_Requirement_
Exact copies of all the lines below are required, with the pictures omitted.

** Opening Data extract block **

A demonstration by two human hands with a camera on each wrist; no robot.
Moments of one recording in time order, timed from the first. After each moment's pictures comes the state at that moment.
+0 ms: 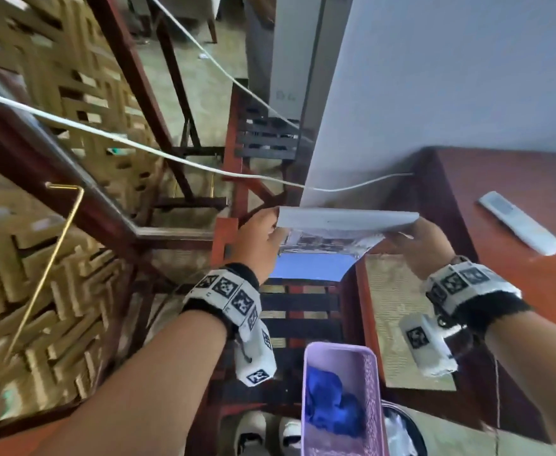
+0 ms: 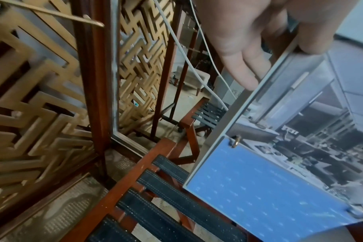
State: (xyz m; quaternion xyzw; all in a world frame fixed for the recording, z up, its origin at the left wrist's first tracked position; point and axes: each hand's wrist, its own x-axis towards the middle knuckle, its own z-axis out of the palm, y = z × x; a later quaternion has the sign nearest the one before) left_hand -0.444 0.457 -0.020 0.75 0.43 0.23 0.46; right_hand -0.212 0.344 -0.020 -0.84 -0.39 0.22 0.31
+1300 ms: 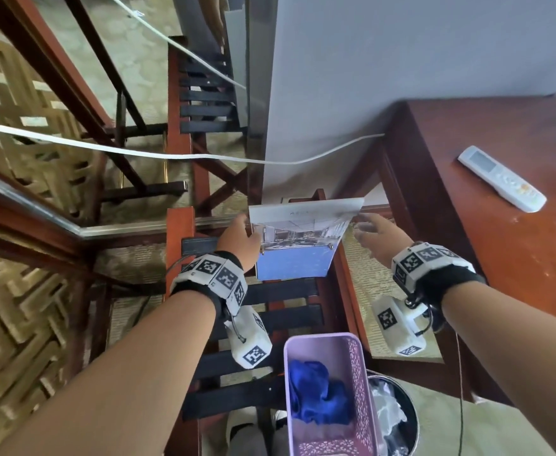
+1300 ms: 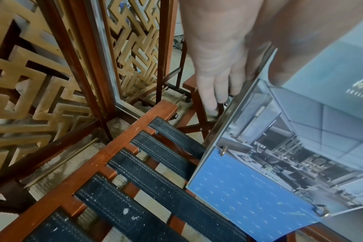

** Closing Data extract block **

_Response to the exercise_
A demonstration by two human hands with a camera on each wrist; no robot.
Moments of one recording in time order, timed from the first. After each moment's pictures comes the state at that moment.
+0 ms: 
+0 ms: 
State: (xyz m; quaternion xyzw; all in a world frame fixed for the recording, z up, its origin at the left wrist's first tracked position; point and axes: each hand's wrist, its own x-axis towards the middle knuckle, its own z-axis out of the palm, y = z × x; a later quaternion has the sign nearest the one before) left_hand -0.444 0.457 -0.020 0.75 0.43 0.23 0.46; right_hand -0.212 0.344 -0.020 -0.84 -0.39 0.22 0.31
+1300 ms: 
+1300 ms: 

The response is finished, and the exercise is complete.